Nothing but an exact repetition of the listing should be returned.

» **Supplied material**

.....

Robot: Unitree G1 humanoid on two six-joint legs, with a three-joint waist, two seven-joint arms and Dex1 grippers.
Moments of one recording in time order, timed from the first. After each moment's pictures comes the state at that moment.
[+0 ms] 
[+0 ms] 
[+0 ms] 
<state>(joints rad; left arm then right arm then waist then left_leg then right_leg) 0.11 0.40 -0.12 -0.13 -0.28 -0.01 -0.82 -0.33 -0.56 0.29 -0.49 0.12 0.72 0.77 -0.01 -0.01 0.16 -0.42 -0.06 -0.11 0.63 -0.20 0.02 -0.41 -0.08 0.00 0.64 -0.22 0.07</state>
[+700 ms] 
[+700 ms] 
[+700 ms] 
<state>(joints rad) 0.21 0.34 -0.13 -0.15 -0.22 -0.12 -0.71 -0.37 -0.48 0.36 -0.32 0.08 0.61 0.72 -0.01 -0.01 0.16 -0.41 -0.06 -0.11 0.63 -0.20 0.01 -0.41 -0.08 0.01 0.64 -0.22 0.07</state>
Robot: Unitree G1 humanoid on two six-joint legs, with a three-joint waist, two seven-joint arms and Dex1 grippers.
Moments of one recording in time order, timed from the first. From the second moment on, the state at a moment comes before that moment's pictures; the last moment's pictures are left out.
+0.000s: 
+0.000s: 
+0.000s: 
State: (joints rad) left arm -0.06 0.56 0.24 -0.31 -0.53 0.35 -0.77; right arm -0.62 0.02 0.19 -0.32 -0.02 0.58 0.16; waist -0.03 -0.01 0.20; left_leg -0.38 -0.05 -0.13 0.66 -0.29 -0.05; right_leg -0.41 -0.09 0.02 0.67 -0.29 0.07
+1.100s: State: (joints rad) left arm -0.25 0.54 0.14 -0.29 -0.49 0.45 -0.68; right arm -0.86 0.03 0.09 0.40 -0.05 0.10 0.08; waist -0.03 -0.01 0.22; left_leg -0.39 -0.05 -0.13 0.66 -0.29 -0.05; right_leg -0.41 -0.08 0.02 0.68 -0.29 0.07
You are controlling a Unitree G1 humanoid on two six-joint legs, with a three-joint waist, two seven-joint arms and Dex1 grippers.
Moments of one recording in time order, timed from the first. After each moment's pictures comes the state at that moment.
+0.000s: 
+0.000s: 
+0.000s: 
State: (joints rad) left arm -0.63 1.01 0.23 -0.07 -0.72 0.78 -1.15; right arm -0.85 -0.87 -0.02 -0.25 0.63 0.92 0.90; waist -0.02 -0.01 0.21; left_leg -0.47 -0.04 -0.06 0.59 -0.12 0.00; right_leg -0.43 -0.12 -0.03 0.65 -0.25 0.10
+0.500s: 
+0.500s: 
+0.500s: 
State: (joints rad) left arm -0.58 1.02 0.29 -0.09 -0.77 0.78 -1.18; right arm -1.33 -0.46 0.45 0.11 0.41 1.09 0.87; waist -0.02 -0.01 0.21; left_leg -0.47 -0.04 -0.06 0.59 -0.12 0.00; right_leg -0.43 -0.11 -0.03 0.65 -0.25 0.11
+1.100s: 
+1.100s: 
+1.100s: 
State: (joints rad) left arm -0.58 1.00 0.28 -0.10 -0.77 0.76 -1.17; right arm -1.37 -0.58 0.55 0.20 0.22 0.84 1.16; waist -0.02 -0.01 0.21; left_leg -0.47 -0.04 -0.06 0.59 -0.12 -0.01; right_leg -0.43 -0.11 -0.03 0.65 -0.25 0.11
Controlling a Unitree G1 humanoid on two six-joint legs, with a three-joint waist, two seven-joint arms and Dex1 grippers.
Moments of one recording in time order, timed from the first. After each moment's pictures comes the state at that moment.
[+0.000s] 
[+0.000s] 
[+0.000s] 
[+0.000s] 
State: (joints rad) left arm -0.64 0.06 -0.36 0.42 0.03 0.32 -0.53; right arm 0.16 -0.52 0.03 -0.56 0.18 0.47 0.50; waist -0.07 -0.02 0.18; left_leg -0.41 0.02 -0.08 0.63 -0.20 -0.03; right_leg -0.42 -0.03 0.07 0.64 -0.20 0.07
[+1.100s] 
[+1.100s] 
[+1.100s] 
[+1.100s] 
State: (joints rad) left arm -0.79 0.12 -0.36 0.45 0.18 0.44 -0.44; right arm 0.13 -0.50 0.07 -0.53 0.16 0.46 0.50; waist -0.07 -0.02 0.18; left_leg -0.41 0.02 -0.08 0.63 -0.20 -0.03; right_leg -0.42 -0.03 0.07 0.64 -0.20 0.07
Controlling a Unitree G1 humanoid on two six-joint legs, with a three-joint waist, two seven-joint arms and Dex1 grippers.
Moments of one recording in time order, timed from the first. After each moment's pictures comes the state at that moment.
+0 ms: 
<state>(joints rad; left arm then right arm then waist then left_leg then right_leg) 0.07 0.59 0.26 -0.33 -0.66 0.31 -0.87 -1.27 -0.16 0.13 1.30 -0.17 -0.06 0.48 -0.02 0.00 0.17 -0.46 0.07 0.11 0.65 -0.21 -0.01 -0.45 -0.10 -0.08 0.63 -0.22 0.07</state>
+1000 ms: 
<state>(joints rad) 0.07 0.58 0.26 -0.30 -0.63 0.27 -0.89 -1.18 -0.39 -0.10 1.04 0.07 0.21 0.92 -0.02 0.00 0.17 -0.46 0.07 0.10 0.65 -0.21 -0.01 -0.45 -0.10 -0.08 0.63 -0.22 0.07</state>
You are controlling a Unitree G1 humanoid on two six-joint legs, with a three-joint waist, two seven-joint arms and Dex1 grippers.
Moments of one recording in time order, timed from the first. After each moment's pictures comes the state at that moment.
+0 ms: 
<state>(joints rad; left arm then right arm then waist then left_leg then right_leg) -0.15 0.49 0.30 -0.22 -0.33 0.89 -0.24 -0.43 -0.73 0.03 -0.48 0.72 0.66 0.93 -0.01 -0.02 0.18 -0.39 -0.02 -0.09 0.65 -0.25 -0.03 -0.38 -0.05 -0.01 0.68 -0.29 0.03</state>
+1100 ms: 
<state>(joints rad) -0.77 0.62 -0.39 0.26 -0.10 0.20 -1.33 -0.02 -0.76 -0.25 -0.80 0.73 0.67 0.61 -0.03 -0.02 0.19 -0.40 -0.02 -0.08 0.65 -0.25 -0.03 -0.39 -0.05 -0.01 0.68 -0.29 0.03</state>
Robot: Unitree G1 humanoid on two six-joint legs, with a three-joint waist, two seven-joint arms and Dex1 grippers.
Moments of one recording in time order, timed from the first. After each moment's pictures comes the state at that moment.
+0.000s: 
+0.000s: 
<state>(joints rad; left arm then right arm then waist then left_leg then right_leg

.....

» **Expected answer**
Robot: Unitree G1 humanoid on two six-joint legs, with a three-joint waist, two seven-joint arms and Dex1 grippers.
Moments of one recording in time order, timed from the first. After each moment's pictures comes the state at that moment.
[+0 ms] 
[+0 ms] 
[+0 ms] 
<state>(joints rad; left arm then right arm then waist then left_leg then right_leg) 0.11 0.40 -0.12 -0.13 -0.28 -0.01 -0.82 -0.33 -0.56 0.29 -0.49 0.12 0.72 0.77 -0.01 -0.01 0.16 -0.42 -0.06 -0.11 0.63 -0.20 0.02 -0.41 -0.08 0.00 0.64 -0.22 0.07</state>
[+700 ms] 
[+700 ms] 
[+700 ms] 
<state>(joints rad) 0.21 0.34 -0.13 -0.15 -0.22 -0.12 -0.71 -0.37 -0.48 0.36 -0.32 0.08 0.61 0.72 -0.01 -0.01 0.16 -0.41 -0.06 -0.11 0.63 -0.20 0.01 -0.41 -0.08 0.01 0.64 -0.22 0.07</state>
Robot: Unitree G1 humanoid on two six-joint legs, with a three-joint waist, two seven-joint arms and Dex1 grippers.
Moments of one recording in time order, timed from the first. From the second moment on, the state at a moment comes before that moment's pictures; the last moment's pictures are left out.
+0.000s: 
+0.000s: 
+0.000s: 
State: (joints rad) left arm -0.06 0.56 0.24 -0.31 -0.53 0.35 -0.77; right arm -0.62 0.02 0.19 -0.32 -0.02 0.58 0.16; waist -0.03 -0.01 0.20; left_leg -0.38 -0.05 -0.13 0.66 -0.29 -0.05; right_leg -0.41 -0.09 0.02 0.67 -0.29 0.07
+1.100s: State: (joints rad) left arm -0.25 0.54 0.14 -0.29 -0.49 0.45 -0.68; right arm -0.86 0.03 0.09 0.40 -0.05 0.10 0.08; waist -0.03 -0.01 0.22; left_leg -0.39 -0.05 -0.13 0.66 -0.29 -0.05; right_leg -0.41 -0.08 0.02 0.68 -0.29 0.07
You are controlling a Unitree G1 humanoid on two six-joint legs, with a three-joint waist, two seven-joint arms and Dex1 grippers.
Moments of one recording in time order, timed from the first. After each moment's pictures comes the state at that moment.
+0.000s: 
+0.000s: 
+0.000s: 
State: (joints rad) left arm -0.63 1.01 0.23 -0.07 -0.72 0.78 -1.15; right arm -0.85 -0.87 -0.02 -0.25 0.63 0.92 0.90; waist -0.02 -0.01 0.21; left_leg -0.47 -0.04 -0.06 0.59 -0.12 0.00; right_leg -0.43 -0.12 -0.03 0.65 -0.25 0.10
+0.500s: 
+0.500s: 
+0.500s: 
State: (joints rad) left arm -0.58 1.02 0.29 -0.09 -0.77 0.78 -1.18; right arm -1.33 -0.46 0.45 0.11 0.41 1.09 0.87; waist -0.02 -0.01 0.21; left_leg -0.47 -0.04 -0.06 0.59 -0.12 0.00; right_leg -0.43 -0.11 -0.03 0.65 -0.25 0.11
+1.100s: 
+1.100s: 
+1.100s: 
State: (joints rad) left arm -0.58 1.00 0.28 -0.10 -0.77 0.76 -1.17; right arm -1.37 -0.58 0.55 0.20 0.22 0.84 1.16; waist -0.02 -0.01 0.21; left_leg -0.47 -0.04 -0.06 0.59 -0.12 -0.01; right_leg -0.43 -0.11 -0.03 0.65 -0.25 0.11
Controlling a Unitree G1 humanoid on two six-joint legs, with a three-joint waist, two seven-joint arms and Dex1 grippers.
Moments of one recording in time order, timed from the first. After each moment's pictures comes the state at that moment.
[+0.000s] 
[+0.000s] 
[+0.000s] 
[+0.000s] 
State: (joints rad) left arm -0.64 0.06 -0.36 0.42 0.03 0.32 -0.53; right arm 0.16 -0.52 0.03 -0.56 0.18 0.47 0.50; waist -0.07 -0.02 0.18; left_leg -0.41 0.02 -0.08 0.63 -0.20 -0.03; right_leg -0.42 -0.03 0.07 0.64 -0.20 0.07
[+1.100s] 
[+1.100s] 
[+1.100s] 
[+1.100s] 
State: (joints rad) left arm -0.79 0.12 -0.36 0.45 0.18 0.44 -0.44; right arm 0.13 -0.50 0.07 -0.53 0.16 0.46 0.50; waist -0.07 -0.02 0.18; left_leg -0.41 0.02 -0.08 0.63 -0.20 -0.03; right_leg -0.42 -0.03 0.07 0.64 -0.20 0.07
Controlling a Unitree G1 humanoid on two six-joint legs, with a three-joint waist, two seven-joint arms and Dex1 grippers.
Moments of one recording in time order, timed from the first. After each moment's pictures comes the state at that moment.
+0 ms: 
<state>(joints rad; left arm then right arm then waist then left_leg then right_leg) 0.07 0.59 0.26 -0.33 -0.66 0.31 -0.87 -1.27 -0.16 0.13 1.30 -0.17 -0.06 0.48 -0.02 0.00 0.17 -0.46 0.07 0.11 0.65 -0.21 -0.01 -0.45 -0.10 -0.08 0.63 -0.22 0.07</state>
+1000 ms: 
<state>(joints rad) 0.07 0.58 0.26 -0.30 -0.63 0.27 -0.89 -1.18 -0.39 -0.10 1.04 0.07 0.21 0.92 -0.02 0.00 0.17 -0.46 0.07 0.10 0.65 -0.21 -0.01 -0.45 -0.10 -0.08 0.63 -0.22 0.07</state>
You are controlling a Unitree G1 humanoid on two six-joint legs, with a three-joint waist, two seven-joint arms and Dex1 grippers.
Moments of one recording in time order, timed from the first. After each moment's pictures comes the state at that moment.
+0 ms: 
<state>(joints rad; left arm then right arm then waist then left_leg then right_leg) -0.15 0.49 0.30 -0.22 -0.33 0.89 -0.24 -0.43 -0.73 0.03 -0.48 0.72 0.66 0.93 -0.01 -0.02 0.18 -0.39 -0.02 -0.09 0.65 -0.25 -0.03 -0.38 -0.05 -0.01 0.68 -0.29 0.03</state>
+1100 ms: 
<state>(joints rad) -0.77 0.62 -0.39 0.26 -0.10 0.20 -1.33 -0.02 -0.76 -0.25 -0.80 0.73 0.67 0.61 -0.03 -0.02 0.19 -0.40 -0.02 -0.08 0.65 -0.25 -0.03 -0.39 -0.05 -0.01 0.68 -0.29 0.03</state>
Robot: Unitree G1 humanoid on two six-joint legs, with a three-joint waist, two seven-joint arms and Dex1 grippers.
Moments of one recording in time order, timed from the first. After each moment's pictures comes the state at that moment.
+0.000s: 
+0.000s: 
<state>(joints rad; left arm then right arm then waist then left_leg then right_leg

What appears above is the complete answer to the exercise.